Prompt: Produce one exact copy of the records, no pictures.

**** Extracted entries

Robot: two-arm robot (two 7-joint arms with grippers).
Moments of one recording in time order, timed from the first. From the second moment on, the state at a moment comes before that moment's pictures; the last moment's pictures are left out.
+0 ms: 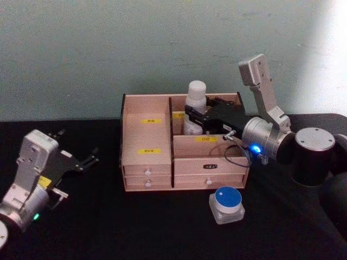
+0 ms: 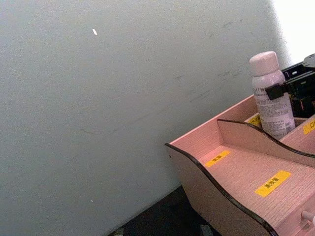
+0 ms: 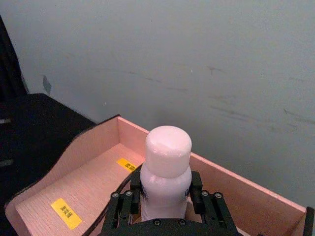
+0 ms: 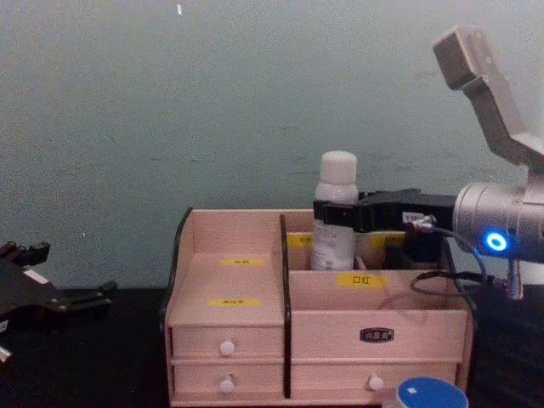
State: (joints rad) left arm -0.20 0.60 0.45 -1.41 -0.25 -0.12 0.03; right arm 0.63 0.22 -0.45 -1.05 0.32 0.11 0.44
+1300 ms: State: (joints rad) left arm -0.20 0.60 0.45 -1.41 -0.25 -0.12 0.03; right arm 0.64 0.20 -0.44 -1.01 0.30 0.15 0.44
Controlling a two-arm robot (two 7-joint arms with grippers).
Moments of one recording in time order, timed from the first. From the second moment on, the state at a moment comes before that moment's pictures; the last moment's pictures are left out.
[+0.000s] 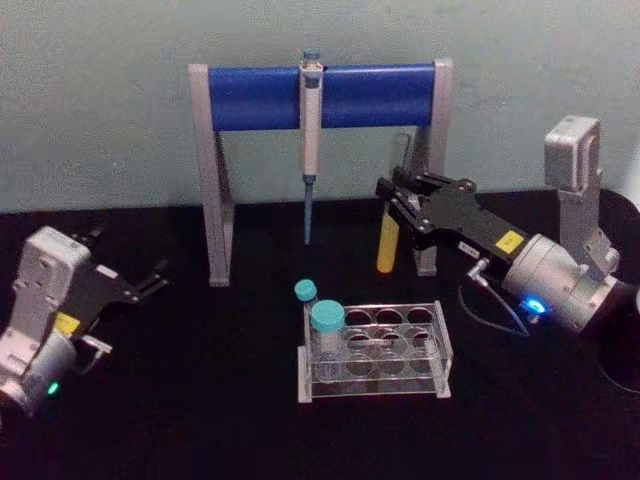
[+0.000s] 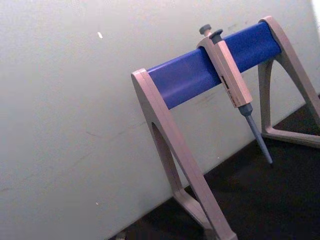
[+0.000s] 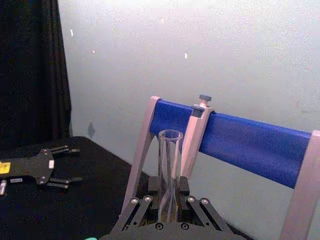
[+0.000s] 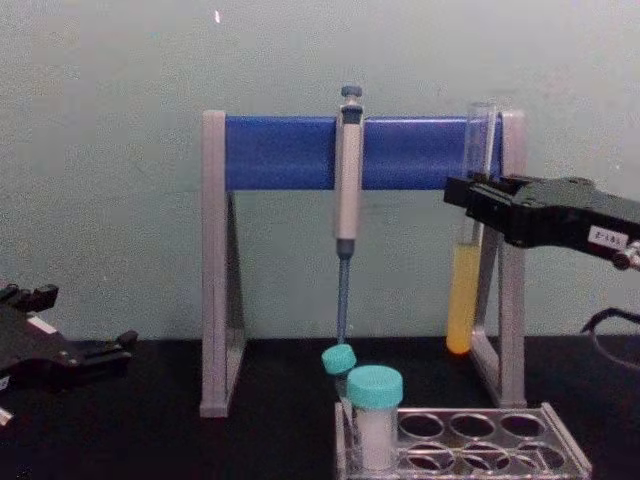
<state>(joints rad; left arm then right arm) -0.20 0.60 0.45 -1.41 -0.25 -0.12 0.03 0.35 0.42 -0.38 -1.43 0.49 -0.08 0.52</state>
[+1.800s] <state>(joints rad) -0.20 0.60 0.45 -1.41 -0.25 -0.12 0.03 0.17 0.48 -0.38 -1.64 0.47 -0.03 0.50</state>
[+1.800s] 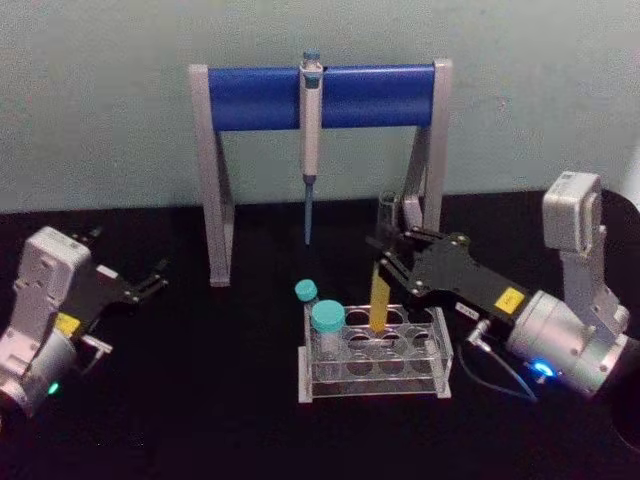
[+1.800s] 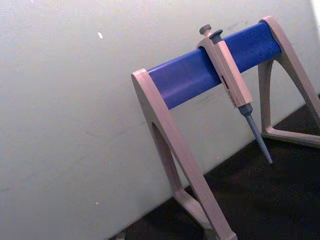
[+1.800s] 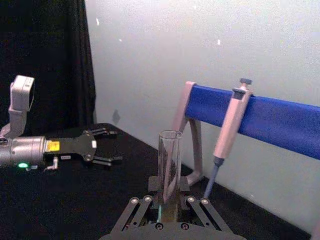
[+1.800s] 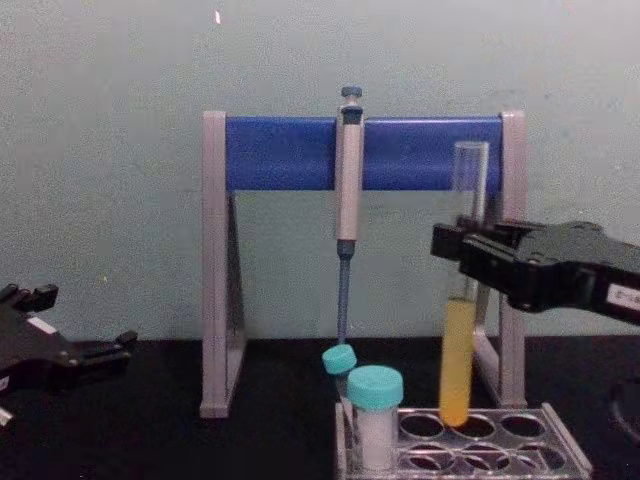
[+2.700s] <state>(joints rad) -0.20 0.60 0.45 -1.41 -0.25 -0.12 0.03 0.34 0.39 -0.39 -1.41 0.43 -0.09 0.48</state>
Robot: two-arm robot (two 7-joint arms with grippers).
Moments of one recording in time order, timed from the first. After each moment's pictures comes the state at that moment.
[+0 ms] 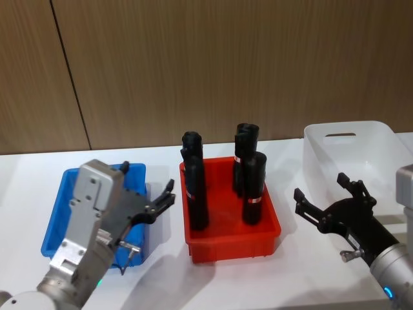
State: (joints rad) left arm -0.19 0.44 0.42 -1.66 -0.25 0.01 0.02; right arm -0.01 0.34 -0.23 -1.77 0.29 0.03 0.07
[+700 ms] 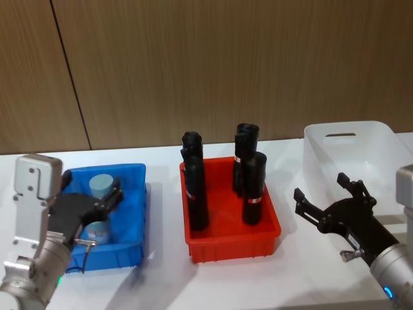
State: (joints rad) left arm -0.15 0.49 0.34 -1.70 -0.42 0.10 0.19; right arm -0.01 0.34 -0.23 -1.77 0.29 0.03 0.07
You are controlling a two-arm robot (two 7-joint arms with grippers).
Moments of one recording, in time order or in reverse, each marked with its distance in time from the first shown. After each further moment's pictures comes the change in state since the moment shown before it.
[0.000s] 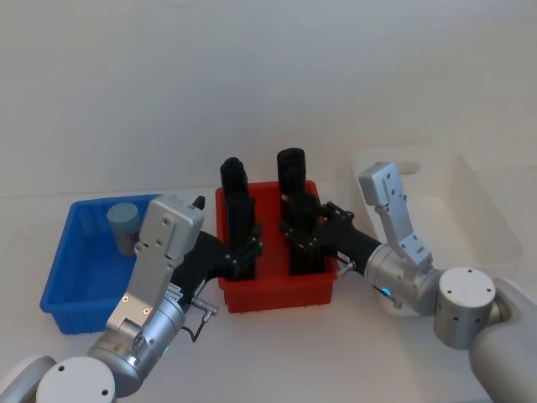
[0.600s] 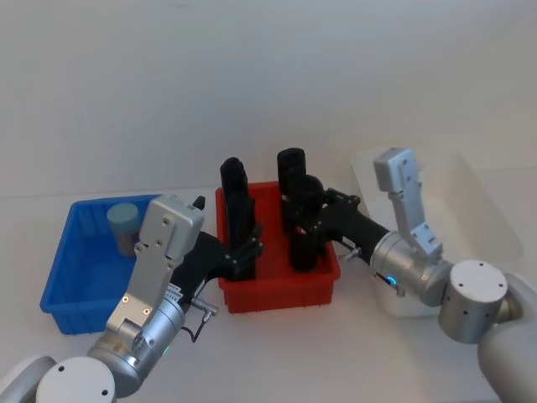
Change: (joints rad) left arm 0.000 0.000 0.000 0.000 0.000 0.000 0.000; right arm -0.031 0.013 0.017 -0.095 0.045 0.012 0.009
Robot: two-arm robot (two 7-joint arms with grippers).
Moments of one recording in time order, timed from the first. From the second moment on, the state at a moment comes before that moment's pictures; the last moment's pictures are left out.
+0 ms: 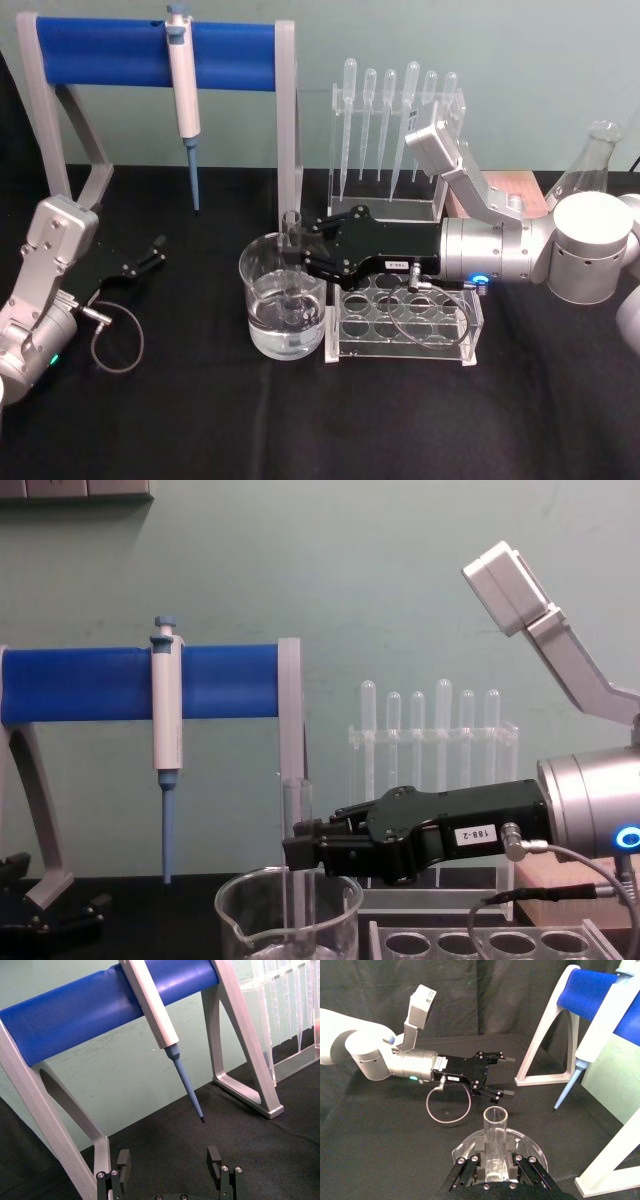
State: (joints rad) left arm -0.20 0.60 0.45 -1.41 -0.25 -0.12 0.03; right arm 0.71 0.44 -0.77 -1.21 0.53 0.03 0.89
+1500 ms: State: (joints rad) left arm -0.20 0.60 0.45 -1.41 -0.25 -0.12 0.03; right arm 0.71 0.44 -0.77 -1.21 0.53 0.03 0.89
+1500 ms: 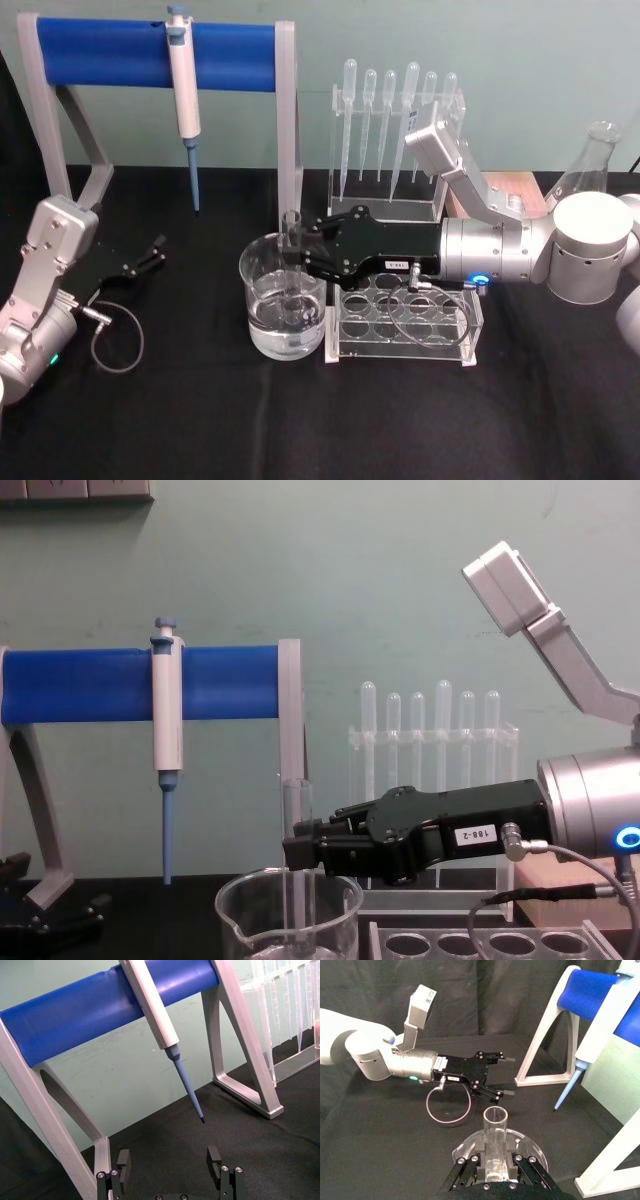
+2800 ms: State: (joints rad) left arm -0.20 0.60 0.45 -1.41 -0.25 -0.12 0.03; right arm 0.71 0.44 -0.77 -1.21 0.53 0.03 0.89
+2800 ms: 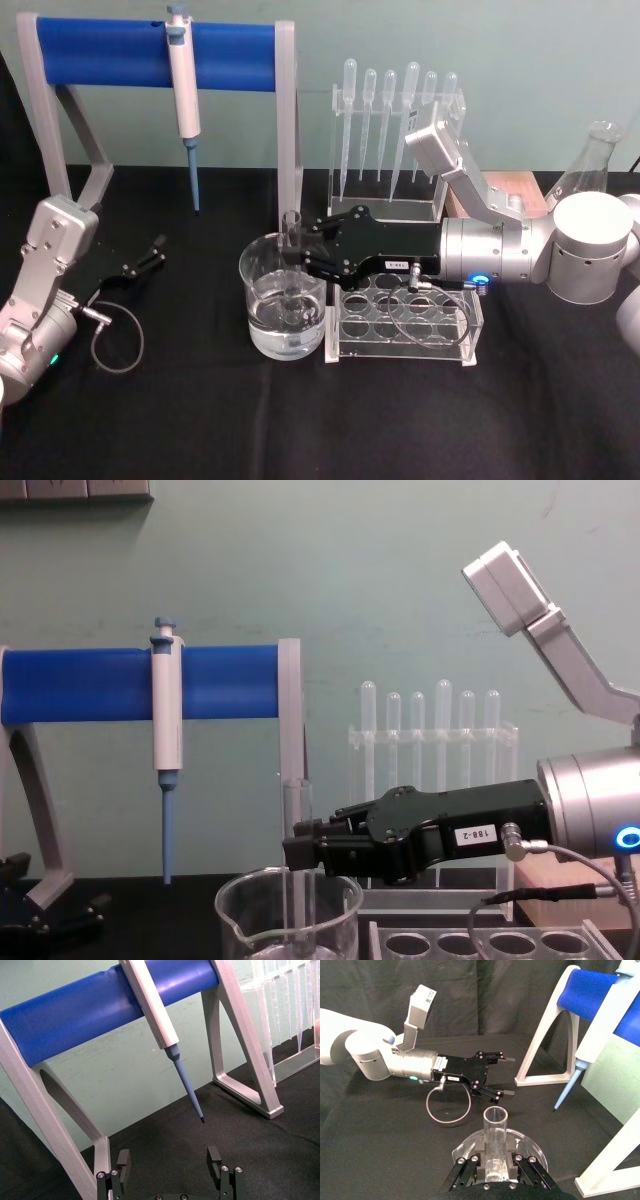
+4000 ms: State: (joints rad) left arm -0.20 0.60 0.45 -1.41 -0.25 -0.12 0.03; right arm 0.71 0.44 -0.77 -1.21 0.53 0.03 0.89
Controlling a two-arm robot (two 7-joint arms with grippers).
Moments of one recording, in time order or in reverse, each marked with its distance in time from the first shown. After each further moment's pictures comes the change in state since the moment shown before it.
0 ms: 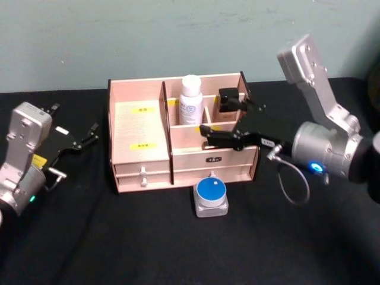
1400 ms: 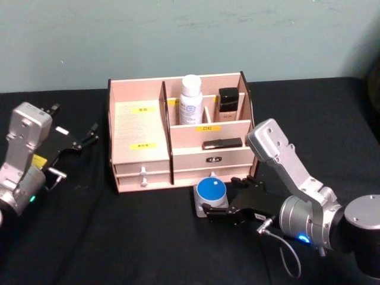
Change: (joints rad) left arm 0.000 0.000 0.000 0.000 0.000 0.000 0.000; right arm -0.200 0.004 -0.066 -0.087 -0.080 0.180 -0.149
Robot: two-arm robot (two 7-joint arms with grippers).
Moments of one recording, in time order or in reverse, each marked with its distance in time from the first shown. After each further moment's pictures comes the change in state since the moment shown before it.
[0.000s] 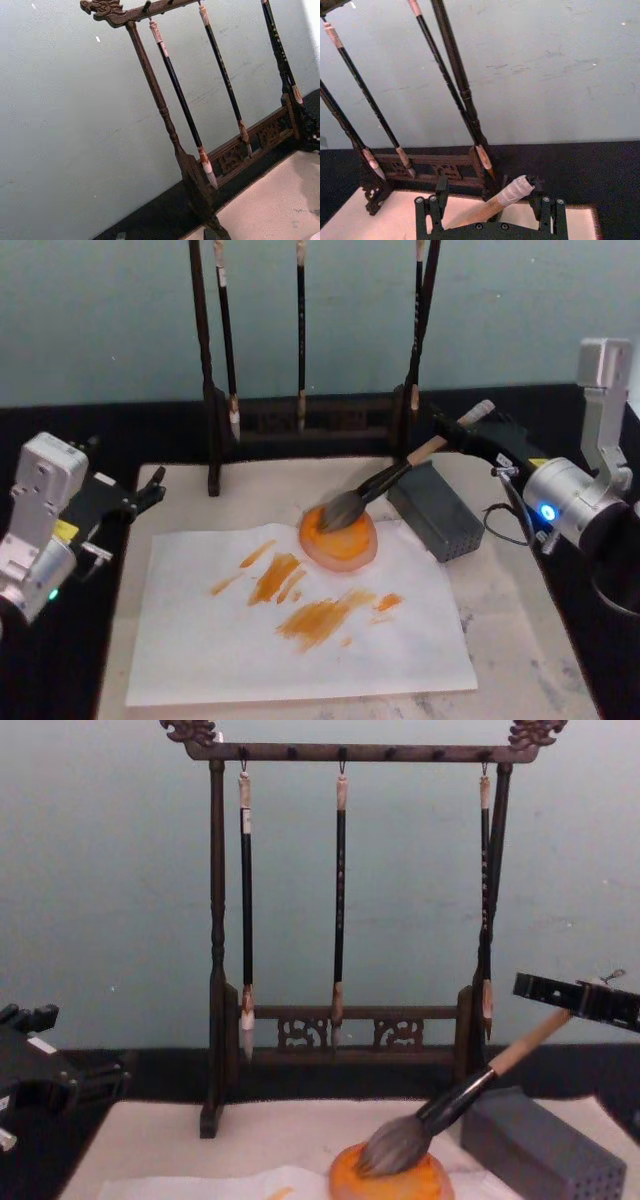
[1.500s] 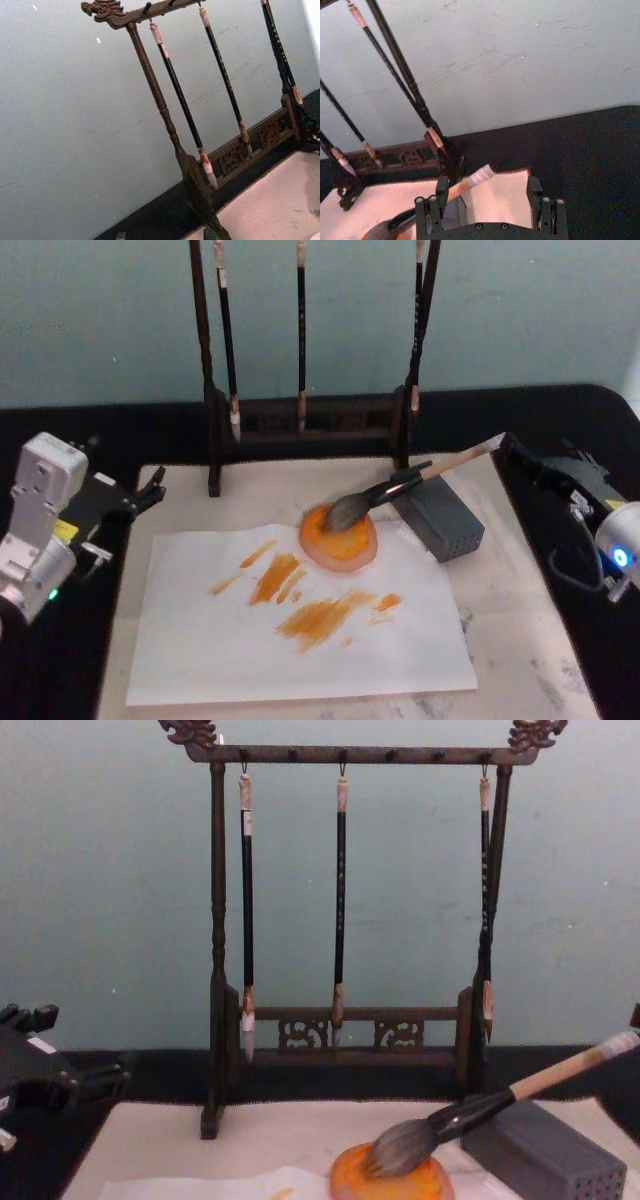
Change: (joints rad) left arm 0.000 0.000 0.000 0.000 0.000 0.000 0.000; right arm -0.208 0.060 0.129 -0.182 0.069 0.011 -0.086
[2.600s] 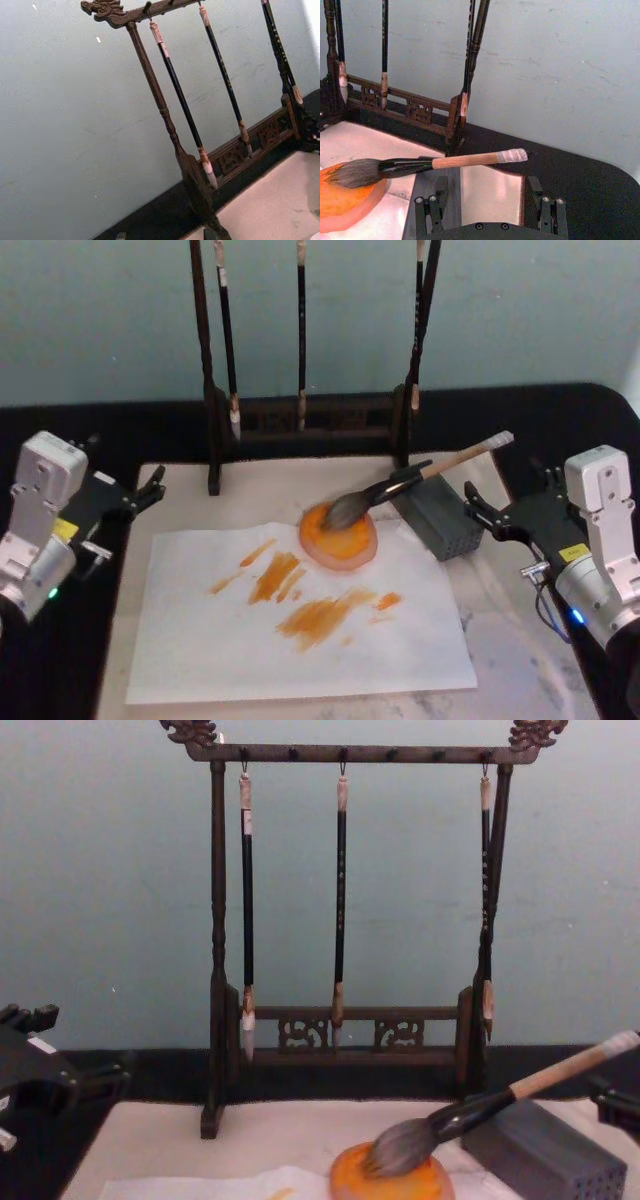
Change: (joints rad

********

Result of this task:
Robot: two-arm robot (two 7-joint arms with grippers).
Moments of one recording in time order, timed from the first. From the second moment on, the state at a moment comes before that moment's pictures; the last moment's pictures are left out.
+0 ms: 
+0 ms: 
+0 ms: 
+0 ms: 
State: (joints rad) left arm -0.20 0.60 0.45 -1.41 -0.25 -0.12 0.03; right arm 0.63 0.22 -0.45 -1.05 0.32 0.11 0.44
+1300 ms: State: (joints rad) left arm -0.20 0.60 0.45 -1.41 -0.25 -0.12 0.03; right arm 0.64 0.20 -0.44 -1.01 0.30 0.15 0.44
Controlling a two-arm robot (two 7-joint arms with grippers).
Moments of one recording in time order, timed from the first. From the second moment on, the state at a moment comes before that moment's pictures; the last moment's pictures are left out.
[+0.000s] 
[+0.000s] 
[+0.000s] 
[+0.000s] 
<state>(joints rad; left arm then right arm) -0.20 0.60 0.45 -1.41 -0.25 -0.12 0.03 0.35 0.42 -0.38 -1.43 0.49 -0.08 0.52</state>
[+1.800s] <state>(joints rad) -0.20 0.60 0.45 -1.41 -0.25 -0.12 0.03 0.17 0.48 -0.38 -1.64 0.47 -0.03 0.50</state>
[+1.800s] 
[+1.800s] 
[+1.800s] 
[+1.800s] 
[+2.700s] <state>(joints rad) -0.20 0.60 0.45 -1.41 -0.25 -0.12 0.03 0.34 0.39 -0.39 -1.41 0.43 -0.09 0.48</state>
Robot: two-arm robot (two 7-joint arms with grippers).
Moments of one recording in time order, timed from the first. After each moment's pictures comes the state at that moment.
[+0 ms] 
State: (joints rad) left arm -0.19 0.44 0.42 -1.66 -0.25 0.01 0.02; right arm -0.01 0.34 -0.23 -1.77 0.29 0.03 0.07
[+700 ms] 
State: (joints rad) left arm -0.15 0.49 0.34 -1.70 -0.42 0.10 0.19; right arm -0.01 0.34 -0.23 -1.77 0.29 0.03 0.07
You are controlling a two-arm robot (two 7-joint arms with grippers).
Moments of one recording, in time order or in reverse, each marked with its distance in time from the first shown. After each further moment's pictures comes the change in state since the moment shown before it.
[0.000s] 
[0.600s] 
Change: (joints rad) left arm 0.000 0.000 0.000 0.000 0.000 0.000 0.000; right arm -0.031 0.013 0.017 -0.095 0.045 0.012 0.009
Robot: two-arm robot (two 7-joint arms with grippers).
Moments of one recording in time order, timed from the first. From the second moment on, the state at a moment comes before that moment's pictures; the last moment's pictures are left out.
+0 ms: 
State: (joints rad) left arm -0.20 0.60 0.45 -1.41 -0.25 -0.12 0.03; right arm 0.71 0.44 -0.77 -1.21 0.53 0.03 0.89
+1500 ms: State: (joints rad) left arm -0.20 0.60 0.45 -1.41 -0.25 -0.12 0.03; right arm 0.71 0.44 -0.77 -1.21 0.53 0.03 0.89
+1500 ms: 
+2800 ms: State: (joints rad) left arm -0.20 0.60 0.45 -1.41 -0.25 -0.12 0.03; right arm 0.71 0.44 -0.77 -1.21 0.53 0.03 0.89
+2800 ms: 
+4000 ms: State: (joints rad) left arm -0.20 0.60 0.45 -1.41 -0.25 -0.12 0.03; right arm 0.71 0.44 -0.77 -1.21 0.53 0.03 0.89
Controlling a two-arm robot (two 7-joint arms with grippers).
Moments of one recording, in time order or in reverse, each marked with its distance in time from the first shown. After each further moment's pictures comes the change in state since the moment shown before it.
0 ms: 
1400 ms: 
Change: (joints rad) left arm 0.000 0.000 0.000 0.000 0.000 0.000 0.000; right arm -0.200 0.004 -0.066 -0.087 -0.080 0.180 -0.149
Robot: two-arm robot (two 7-joint arms with grippers).
Moments of one recording, in time order or in reverse, each marked with its distance in time from the first shown. After each further moment's pictures comes the change in state since the moment shown before it.
[0.000s] 
[1.500s] 
Change: (joints rad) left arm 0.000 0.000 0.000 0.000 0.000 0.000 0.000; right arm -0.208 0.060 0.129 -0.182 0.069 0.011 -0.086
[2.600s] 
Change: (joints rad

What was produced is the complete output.